難しい教科書を何冊も読んで、フルパッケージの事業計画書を作る必要はありません。
損益計画とは、翌事業年度の予想損益計算書のことです。
損益計画の予想利益が大きいほど資金調達は有利となります。
損益計画を作るときは、直前期の損益計算書を基にして、売上増加、原価率改善、経費削減の三つの経営対策を組み合わせて、より高い利益水準を目指しましょう。
この損益計画に以下にあげた8個の資料を添付するだけでも、簡易版ではありますが、説得力のある事業計画書になります。
8個すべての資料を添付するのが難しければ、できる資料だけでも添付してください。
それだけでも、資金調達は、かなり有利になります。
- 経営理念を文書化する。社会貢献の意思を面倒くさがらずにアピールしてください。社長が良いひとだからといって銀行は、お金は貸してはくれませんが、くそまじめな人という印象を与えることができれば銀行折衝は、有利になります。まじめだから簡単には借金を踏み倒さないだろうと思わせることはできるのです。
- ターゲットと会社の強みを文書化する。どんな強みをつかってどういったターゲットを狙いうちにしているのかをわかりやすく説明してください。強みとは技術力や販売力のことです。なんとなく場当たり的に経営をしているのではなく、戦略的な優位性があることをアピールするための資料です。
- 狙いとするターゲット市場が伸びていることをグラフなどの視覚的な資料で示してください。世の中にはたくさんの業種があります。日本標準産業分類でも、約1,500の種類あります。1つの業種には、また、さまざまな顧客セグメントがあります。銀行マンは、基本的には個々の顧客セグメントの市場動向はわかりません。こちらから積極的に資料を提示すれば、案外と信じてもらえます。会社のターゲットとしている市場が伸びていると評価してもらえれば、会社の格付け評価は高まります。
- 顧客リストを添付する。顧客リストが長ければ長いほど、売上を安定的に確保できることをアピールできます。

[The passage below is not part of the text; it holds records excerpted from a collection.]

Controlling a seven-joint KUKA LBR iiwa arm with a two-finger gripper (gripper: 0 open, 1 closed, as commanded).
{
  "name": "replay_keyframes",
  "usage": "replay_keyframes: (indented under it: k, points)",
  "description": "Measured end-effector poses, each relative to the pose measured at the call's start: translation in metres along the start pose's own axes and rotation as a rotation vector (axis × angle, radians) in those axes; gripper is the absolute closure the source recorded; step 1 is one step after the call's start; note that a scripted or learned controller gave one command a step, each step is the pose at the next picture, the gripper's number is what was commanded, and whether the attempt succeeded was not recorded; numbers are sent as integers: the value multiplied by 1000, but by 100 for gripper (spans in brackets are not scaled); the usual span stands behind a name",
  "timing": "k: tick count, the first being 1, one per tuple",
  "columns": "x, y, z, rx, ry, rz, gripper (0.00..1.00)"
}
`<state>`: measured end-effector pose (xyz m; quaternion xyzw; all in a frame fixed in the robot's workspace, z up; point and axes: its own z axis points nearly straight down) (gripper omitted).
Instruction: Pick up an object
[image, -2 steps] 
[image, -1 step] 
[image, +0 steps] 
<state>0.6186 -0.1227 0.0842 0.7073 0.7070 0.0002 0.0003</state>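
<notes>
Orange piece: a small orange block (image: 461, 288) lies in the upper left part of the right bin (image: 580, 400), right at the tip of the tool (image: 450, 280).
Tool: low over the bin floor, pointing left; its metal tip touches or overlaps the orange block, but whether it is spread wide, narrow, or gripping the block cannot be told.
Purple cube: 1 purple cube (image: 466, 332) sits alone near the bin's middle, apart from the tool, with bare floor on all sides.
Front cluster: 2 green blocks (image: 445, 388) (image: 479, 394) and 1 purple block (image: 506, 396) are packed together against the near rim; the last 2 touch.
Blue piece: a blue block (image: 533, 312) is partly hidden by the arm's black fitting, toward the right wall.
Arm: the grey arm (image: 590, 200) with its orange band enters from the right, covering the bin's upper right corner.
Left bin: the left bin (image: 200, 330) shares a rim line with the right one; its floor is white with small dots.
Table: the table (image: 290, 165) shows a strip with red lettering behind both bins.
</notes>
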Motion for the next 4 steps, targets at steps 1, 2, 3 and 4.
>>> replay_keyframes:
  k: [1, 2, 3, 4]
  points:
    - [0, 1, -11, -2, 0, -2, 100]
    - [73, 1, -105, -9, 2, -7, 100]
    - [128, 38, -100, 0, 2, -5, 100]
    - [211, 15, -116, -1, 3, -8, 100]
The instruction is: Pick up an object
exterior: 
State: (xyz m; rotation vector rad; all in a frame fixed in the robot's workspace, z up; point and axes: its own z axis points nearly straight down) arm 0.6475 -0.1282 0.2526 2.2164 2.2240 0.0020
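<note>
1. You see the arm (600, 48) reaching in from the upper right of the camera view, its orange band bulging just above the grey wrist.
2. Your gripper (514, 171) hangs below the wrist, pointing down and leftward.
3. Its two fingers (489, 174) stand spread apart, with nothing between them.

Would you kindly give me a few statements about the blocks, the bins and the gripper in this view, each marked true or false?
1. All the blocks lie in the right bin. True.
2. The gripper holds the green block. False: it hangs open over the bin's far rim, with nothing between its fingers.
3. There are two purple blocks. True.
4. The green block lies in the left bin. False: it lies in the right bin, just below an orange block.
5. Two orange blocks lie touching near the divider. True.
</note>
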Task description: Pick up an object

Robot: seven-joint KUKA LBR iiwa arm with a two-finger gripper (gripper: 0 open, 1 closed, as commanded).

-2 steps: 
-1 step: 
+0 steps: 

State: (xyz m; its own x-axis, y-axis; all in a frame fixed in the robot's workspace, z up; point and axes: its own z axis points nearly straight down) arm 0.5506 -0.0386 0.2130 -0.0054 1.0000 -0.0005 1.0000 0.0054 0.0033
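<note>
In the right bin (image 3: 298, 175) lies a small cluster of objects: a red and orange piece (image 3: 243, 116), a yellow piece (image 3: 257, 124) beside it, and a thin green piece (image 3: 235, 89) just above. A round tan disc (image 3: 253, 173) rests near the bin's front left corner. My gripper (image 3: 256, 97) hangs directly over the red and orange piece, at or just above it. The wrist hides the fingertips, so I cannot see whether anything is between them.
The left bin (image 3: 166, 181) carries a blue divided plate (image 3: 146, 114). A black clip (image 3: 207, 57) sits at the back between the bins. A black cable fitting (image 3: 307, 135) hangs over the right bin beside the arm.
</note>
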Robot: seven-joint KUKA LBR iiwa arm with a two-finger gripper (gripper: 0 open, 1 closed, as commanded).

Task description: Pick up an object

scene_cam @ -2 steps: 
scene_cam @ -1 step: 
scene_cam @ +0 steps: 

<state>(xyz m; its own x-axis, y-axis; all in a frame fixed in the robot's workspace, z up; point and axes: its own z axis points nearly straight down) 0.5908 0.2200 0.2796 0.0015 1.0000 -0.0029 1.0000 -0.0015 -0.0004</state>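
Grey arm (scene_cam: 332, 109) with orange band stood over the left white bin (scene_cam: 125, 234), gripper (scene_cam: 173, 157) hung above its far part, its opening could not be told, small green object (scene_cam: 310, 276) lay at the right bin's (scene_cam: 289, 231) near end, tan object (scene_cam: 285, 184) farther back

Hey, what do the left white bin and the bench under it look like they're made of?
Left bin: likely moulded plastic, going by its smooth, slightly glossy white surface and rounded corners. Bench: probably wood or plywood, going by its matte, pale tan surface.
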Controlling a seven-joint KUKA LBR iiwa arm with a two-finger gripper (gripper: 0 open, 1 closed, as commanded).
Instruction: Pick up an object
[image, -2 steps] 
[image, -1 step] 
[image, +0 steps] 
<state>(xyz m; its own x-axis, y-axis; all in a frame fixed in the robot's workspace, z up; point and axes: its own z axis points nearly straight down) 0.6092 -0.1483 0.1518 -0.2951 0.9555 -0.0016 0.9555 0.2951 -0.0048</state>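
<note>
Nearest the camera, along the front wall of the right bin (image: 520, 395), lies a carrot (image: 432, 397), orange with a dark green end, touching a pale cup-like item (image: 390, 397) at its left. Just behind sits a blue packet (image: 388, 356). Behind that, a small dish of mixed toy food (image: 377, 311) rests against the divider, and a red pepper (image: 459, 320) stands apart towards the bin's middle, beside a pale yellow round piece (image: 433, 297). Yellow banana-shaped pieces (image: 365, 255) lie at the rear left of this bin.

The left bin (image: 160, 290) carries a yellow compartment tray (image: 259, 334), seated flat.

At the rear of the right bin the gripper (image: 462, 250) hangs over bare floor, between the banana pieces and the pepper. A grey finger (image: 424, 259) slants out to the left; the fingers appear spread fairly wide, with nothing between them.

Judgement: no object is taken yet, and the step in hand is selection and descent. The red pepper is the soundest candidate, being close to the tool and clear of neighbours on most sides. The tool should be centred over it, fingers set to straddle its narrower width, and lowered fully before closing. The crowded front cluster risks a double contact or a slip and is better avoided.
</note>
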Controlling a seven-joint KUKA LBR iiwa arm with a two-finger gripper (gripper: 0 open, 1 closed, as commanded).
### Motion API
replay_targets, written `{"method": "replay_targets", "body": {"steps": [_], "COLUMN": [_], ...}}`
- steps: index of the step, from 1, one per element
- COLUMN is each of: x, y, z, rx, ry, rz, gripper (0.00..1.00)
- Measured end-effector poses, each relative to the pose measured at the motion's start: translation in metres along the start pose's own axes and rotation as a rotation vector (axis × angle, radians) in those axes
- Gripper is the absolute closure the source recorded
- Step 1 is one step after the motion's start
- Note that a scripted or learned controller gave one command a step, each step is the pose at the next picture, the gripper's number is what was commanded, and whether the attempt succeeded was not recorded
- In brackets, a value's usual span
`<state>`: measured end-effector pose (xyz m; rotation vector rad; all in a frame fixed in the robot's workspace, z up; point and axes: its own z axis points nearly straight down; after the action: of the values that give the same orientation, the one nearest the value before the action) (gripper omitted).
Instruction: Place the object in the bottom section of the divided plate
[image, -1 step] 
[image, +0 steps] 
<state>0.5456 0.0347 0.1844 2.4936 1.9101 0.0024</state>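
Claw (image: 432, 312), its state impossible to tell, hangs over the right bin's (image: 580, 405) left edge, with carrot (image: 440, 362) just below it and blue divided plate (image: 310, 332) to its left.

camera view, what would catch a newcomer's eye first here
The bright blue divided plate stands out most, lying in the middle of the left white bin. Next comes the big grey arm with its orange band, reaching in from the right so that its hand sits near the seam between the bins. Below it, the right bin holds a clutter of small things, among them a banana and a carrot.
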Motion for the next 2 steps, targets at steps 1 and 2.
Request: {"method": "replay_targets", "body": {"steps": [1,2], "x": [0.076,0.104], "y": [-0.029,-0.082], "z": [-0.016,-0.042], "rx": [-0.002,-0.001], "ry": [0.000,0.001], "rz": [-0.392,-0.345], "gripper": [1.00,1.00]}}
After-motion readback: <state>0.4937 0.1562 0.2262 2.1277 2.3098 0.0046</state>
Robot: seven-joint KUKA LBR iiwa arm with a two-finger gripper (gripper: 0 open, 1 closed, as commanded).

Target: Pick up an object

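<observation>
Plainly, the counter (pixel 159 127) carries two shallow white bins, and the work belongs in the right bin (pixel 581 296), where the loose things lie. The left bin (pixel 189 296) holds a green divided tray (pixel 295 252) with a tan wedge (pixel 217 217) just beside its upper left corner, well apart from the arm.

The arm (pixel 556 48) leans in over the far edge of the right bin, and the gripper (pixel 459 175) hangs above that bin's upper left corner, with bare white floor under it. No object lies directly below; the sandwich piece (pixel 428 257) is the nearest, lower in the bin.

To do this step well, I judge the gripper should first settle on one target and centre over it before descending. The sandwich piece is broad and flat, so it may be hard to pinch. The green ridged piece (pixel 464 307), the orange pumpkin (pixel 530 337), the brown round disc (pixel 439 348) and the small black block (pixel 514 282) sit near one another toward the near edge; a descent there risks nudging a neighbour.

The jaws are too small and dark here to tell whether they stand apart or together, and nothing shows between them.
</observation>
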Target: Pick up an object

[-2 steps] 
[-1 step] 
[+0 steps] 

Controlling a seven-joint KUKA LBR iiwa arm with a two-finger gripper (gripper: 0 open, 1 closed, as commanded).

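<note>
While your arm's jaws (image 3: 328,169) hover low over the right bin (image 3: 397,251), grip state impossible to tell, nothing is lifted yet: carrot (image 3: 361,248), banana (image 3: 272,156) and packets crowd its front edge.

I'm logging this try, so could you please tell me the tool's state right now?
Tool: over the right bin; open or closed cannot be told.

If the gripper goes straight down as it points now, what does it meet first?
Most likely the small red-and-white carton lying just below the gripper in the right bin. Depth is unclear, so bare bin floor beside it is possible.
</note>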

- 販促方法を具体的に示す。ちらし、DM、ホームページの画面コピー、セミナー案内、フリーペーパー等を提示する。視覚的な資料で販売力があることを訴求するのです。視覚的な情報は、文章でだらだらと販売戦略を記述するよりも、はるかに強い説得力を持っています。
- 製品やサービスについて視覚的な情報を提示して、具体的なイメージを持ってもらいましょう。視覚情報とは、例えば、製品の写真、お店の完成予想図、ITビジネスにおける取引フロー図などです。視覚情報を通じて製品やサービスへの理解は深まります。製品やサービスへの理解が深まるほど、会社への評価は改善します。
- 価格リストを添付して、その価格が競合よりも安いことをアピールしてください。ライバルよりも、安い価格でも利益を確保できる企業体質にあることを示せば、損益計画への信頼性は高まります。
- 資金繰り表を作成して、営業キャッシュフローは最終的にはプラスになることをアピールする。営業キャッシュフローが長期的にはプラスであることを納得させることができれば、運転資金はもちろん、設備資金の調達も決して難しいことではありません。